-- THE TASK --
Every line from the beginning of the data through the line containing "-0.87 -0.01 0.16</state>" should be reproduced exactly, and no further lines should be output.

Entries taken from a collection:

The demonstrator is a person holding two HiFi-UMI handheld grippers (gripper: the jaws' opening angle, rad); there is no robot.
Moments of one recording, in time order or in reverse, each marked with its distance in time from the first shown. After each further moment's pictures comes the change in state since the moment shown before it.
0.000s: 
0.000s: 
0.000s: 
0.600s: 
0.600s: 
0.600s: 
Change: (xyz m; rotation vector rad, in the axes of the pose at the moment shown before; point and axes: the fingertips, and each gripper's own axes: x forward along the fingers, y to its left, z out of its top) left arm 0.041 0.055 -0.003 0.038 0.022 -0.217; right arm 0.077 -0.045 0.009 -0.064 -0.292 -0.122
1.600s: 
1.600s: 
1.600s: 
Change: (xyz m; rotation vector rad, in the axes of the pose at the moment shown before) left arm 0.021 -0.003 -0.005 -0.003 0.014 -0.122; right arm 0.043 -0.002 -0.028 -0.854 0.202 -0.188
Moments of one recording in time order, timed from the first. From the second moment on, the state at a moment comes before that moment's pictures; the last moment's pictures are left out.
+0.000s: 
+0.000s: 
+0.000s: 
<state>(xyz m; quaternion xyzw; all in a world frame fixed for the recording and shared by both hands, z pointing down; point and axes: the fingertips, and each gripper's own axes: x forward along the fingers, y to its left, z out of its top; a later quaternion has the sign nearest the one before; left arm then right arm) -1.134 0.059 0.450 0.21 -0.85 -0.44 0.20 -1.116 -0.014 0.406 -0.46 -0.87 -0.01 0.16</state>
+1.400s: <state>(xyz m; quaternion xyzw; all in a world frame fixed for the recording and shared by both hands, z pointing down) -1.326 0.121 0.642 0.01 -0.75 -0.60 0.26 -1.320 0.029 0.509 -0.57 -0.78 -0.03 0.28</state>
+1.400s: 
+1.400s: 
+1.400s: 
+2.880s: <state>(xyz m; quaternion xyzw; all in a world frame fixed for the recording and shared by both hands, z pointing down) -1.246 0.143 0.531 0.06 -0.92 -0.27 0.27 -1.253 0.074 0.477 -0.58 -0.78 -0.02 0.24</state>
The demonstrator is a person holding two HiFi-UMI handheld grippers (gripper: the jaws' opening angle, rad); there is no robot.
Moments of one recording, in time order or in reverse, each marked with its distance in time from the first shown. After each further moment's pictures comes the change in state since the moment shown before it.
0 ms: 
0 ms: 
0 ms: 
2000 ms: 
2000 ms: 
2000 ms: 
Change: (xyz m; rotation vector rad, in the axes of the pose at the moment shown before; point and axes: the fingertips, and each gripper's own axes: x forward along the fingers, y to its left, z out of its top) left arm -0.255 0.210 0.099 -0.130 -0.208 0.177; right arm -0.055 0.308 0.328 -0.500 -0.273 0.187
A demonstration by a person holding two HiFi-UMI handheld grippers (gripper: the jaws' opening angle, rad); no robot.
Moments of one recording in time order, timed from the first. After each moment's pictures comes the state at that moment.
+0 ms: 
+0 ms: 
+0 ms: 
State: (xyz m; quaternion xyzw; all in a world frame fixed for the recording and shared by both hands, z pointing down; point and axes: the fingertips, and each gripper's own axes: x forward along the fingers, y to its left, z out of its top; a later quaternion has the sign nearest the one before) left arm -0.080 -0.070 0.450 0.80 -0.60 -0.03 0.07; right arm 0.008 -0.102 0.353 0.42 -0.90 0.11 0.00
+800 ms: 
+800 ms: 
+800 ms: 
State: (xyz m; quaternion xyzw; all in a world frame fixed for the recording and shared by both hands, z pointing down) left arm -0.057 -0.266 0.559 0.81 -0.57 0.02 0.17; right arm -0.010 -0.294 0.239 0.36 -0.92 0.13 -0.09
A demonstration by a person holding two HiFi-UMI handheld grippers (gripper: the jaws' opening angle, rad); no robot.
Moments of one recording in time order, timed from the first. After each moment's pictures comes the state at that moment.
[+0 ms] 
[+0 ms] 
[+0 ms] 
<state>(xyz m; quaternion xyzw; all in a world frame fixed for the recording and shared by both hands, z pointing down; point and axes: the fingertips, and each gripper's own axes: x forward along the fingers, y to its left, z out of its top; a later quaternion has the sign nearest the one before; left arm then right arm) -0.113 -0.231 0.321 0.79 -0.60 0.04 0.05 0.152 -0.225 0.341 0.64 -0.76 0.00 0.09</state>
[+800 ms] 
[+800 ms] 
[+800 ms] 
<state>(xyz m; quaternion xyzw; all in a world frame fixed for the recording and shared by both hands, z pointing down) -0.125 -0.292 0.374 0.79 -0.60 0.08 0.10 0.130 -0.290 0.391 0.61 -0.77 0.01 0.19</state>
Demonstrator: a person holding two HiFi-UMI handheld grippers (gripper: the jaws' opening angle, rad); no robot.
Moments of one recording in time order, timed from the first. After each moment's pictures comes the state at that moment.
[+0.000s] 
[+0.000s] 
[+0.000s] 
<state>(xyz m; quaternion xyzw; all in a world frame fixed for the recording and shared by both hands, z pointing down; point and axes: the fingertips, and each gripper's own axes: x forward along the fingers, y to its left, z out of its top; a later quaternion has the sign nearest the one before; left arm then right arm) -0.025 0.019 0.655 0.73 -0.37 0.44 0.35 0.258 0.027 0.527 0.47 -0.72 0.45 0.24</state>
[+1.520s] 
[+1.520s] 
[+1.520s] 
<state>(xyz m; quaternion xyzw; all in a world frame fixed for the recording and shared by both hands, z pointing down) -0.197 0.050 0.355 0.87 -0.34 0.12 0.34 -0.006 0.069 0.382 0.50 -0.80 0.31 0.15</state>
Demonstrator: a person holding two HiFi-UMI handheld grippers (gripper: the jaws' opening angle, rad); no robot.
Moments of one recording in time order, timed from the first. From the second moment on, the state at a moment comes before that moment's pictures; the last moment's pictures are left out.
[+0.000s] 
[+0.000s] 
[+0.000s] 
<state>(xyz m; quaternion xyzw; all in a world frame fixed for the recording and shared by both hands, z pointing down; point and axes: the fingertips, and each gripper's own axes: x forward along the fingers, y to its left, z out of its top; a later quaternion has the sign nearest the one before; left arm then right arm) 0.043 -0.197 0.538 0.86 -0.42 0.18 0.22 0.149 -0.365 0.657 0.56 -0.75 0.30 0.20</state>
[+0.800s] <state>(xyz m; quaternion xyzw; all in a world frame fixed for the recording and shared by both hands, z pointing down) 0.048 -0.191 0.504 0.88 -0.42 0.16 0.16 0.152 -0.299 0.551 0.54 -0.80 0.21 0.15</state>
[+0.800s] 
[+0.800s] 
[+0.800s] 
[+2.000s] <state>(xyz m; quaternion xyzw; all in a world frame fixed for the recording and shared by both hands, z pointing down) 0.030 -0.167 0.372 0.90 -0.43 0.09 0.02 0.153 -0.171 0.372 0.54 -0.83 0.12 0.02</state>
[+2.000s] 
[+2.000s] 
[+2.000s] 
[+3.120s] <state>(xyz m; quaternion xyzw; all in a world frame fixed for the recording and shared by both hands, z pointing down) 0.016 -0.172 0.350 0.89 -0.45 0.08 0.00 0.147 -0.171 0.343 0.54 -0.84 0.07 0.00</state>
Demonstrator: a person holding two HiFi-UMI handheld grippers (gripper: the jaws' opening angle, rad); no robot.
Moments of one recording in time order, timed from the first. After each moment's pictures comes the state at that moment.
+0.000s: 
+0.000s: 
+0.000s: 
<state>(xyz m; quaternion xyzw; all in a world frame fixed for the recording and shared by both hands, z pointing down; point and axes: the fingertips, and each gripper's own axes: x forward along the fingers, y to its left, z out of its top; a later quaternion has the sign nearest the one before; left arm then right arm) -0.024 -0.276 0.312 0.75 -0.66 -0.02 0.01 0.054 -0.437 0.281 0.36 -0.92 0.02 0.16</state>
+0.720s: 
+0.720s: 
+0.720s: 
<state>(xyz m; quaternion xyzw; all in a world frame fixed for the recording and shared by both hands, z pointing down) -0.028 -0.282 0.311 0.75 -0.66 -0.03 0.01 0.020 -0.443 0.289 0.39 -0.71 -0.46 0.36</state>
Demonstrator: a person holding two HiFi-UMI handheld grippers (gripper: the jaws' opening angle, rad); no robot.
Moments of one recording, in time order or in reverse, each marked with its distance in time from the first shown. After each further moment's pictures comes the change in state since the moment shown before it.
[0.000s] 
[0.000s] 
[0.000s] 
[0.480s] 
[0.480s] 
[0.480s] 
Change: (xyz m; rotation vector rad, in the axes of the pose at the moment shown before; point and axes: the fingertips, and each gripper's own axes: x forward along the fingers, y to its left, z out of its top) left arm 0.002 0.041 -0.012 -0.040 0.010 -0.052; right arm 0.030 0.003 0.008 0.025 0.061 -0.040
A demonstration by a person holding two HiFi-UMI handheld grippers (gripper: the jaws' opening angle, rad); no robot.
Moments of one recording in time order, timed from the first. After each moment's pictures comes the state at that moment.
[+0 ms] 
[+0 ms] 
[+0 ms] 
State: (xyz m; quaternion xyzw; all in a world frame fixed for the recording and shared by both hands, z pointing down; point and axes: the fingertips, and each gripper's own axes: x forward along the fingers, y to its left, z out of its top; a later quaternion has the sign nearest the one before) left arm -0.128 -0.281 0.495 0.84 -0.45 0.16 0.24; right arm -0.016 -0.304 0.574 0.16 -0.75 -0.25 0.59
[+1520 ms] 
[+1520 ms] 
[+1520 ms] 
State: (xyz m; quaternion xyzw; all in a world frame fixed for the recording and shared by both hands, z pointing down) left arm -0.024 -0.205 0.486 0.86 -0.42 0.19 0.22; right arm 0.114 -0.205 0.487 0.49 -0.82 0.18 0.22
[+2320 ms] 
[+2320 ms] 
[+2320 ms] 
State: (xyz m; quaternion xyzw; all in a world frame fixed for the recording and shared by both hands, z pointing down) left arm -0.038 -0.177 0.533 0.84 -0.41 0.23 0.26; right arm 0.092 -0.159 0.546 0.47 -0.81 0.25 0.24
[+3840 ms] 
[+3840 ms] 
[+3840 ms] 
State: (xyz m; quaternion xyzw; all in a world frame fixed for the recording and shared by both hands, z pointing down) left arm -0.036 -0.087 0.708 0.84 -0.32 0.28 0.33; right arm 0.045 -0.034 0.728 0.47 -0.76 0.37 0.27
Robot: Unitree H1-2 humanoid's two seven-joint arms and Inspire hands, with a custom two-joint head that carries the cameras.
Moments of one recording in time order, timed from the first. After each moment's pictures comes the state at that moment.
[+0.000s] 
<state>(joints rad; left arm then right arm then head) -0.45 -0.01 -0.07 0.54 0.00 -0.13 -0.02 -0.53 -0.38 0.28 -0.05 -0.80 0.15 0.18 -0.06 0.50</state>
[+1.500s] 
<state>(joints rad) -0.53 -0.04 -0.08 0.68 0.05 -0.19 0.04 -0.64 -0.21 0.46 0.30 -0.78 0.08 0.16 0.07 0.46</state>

-- OUTPUT BELOW --
The demonstrator is a person holding two HiFi-UMI handheld grippers (gripper: the jaws' opening angle, rad); there is no robot.
Moments of one recording, in time order or in reverse, each marked with its distance in time from the first shown. After each further moment's pictures comes the change in state since the moment shown before it.
0.000s: 
0.000s: 
0.000s: 
0.600s: 
0.600s: 
0.600s: 
Change: (xyz m; rotation vector rad, in the axes of the pose at the moment shown before; point and axes: the fingertips, and each gripper's own axes: x forward along the fingers, y to its left, z out of its top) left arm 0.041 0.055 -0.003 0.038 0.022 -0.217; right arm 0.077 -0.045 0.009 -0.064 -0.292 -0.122
1.600s: 
1.600s: 
1.600s: 
Change: (xyz m; rotation vector rad, in the axes of the pose at the moment shown before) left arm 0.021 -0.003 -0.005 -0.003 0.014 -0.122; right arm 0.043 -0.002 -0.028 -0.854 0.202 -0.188
Moments of one recording in time order, timed from the first. From the second moment on, the state at a moment comes before that moment's pictures; the last moment's pictures are left out.
+0.000s: 
+0.000s: 
+0.000s: 
<state>(xyz m; quaternion xyzw; all in a world frame fixed for the recording and shared by both hands, z pointing down; point and axes: the fingertips, and each gripper's own axes: x forward along the fingers, y to its left, z out of its top; a later quaternion has the sign nearest the one before; left arm then right arm) -1.134 0.059 0.450 0.21 -0.85 -0.44 0.20 -1.116 -0.014 0.406 -0.46 -0.87 -0.01 0.16</state>

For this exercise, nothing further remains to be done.